Başlıkta saydığımız kuruluşlara güvenebilir miyiz? Bize göre güvenemeyiz çünkü bu birliktelikler hiçbir zaman Müslümanların ya da Türkiye’nin lehine bir karar almadılar.
Somut durumda bile, sözleşmeyle sabit olduğu halde, parası ödenmiş anlaşmalara rağmen bize karşı gereğini yapmayanlar sadece “Söz verdik.” diye yaparlar mı?
Yapmazlar emin olun yapmazlar. Geçmişte bir sürü tecrübe edilmiş olay var. Ne BM ne AB ne de NATO iş bize gelince, bizim lehimize hiçbir şey yapmazlar.
Batı insan haklarını savunur gibi görünür fakat kara kıtayı sömürüp insanların açlıktan ölmesini önemsemez. Emek ve kan sömürücülüğü yaparak refah sürerler. Yaptıkları soykırımlar ortadayken adalet, demokrasi ve insan hakları savunucusu gibi davranırken yüzleri bile kızarmaz.
Bunların neyine güveneceğiz?
Lozan’da Musul meselesi karara bağlanamayınca çözümü o zamanki adıyla Milletler Cemiyeti’ne havale etmişler.

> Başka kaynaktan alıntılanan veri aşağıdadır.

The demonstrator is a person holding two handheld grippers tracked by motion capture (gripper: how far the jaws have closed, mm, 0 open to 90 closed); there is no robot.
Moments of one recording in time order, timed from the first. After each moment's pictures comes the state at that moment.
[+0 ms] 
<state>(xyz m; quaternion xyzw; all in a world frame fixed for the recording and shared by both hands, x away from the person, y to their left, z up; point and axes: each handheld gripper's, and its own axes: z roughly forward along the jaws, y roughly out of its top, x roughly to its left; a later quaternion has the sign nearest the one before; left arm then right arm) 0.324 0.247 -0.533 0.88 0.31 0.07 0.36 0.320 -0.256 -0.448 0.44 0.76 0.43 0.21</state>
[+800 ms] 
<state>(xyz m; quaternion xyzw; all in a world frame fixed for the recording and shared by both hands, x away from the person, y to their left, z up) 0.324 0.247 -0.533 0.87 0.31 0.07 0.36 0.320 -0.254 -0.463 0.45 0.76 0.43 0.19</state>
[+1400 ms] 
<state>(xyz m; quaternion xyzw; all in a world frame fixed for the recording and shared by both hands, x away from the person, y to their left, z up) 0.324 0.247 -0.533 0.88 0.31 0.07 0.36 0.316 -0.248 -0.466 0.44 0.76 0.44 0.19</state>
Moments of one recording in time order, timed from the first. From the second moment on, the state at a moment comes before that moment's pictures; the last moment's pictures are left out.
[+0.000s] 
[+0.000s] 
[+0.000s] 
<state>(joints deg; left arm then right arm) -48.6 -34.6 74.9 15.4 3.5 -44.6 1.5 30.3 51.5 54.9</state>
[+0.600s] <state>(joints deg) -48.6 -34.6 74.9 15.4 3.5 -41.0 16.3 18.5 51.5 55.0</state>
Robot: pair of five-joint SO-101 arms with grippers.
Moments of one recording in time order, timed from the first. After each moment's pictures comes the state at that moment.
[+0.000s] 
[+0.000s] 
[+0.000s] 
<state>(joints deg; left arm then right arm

Peki sonra ne olmuş? Musul ve Kerkük Misak-ı Milli’de olmasına rağmen İngiltere güdümündeki Irak’a bırakılmış.
Filistin’de yaptığı zulümler ve toprak gaspları nedeniyle BM’de İsrail aleyhine defalarca karar alınmış ama hiçbir yaptırım uygulanmamış.
“Bir NATO üyesine yapılmış saldırı bütün üyelere yapılmış gibidir.” maddesi gereği 11 Eylül saldırısı gerekçe gösterilerek bütün NATO üyesi ülkeler seferber edilmiş ve Afganistan ile Irak işgal edilmişti.
Peki yıllardır NATO üyesi Türkiye’yi tehdit eden ve on binlerce vatan evladımızın şehit olmasına sebep olan PKK ve türevleri terör örgütlerine karşı ne yapılmış? Hiçbir şey yapılmadığı gibi teröristleri kollayıp gözettiler bile.
Daha dün gibi Bosna da soykırım yapılırken bu kuruluşlar neredeydi? Hiç müdahale etmediler fakat ne zaman Mücahitler cepheleri birer birer kazanmaya başladı hemen müdahale edip Dayton Anlaşmasını dayattılar.
Türkiye, AB’ye girmek için 62 yıldır uğraş veriyor. Elde ne var? Koca bir sıfır. Türkiye için, “Kapıya bağlayalım ne gidebilsin ne de içeri girebilsin.” bile demediler mi?
Şimdi İsveç bizim Avrupa Birliğine girişimize “Evet” diyecekmiş. Ne büyük bir lütuf değil mi? Bu birliği biraz bilen AB’nin asıl gücünün Fransa ve Almanya olduğunu, diğer ülkelerin sözünün bir hükmünün olmadığını bilir.
İslam ve Türkiye düşmanı faaliyetleri aleni destekleyen İsveç, NATO’ya girince bu tavrından vaz mı geçecek?
İsveç’in NATO’ya alınmasına Cumhurbaşkanımız onay vermiş ve meclise havale etmiş. Başta ABD’liler olmak üzere Batılılar başarımızı yere göğe sığdıramıyor! Ne aldık, ne verdik? Bize uzak bilemiyoruz. Bunu zaman gösterecek fakat bildiğimiz bir şey var o da bu işte bizi övüyorlarsa kesinlikle onlar kazançlıdır ve biz kaybetmişizdir!
Biz çok üretmeliyiz ki güçlü olabilelim. Güçlü olalım ki dik durabilelim. Yoksa bu cari açık, bu ekonomi ile ne dik durabilir ne de aynısı ile mukabele edebiliriz ve maalesef rakiplerimizin yalancı övgüsüyle övünür dururuz.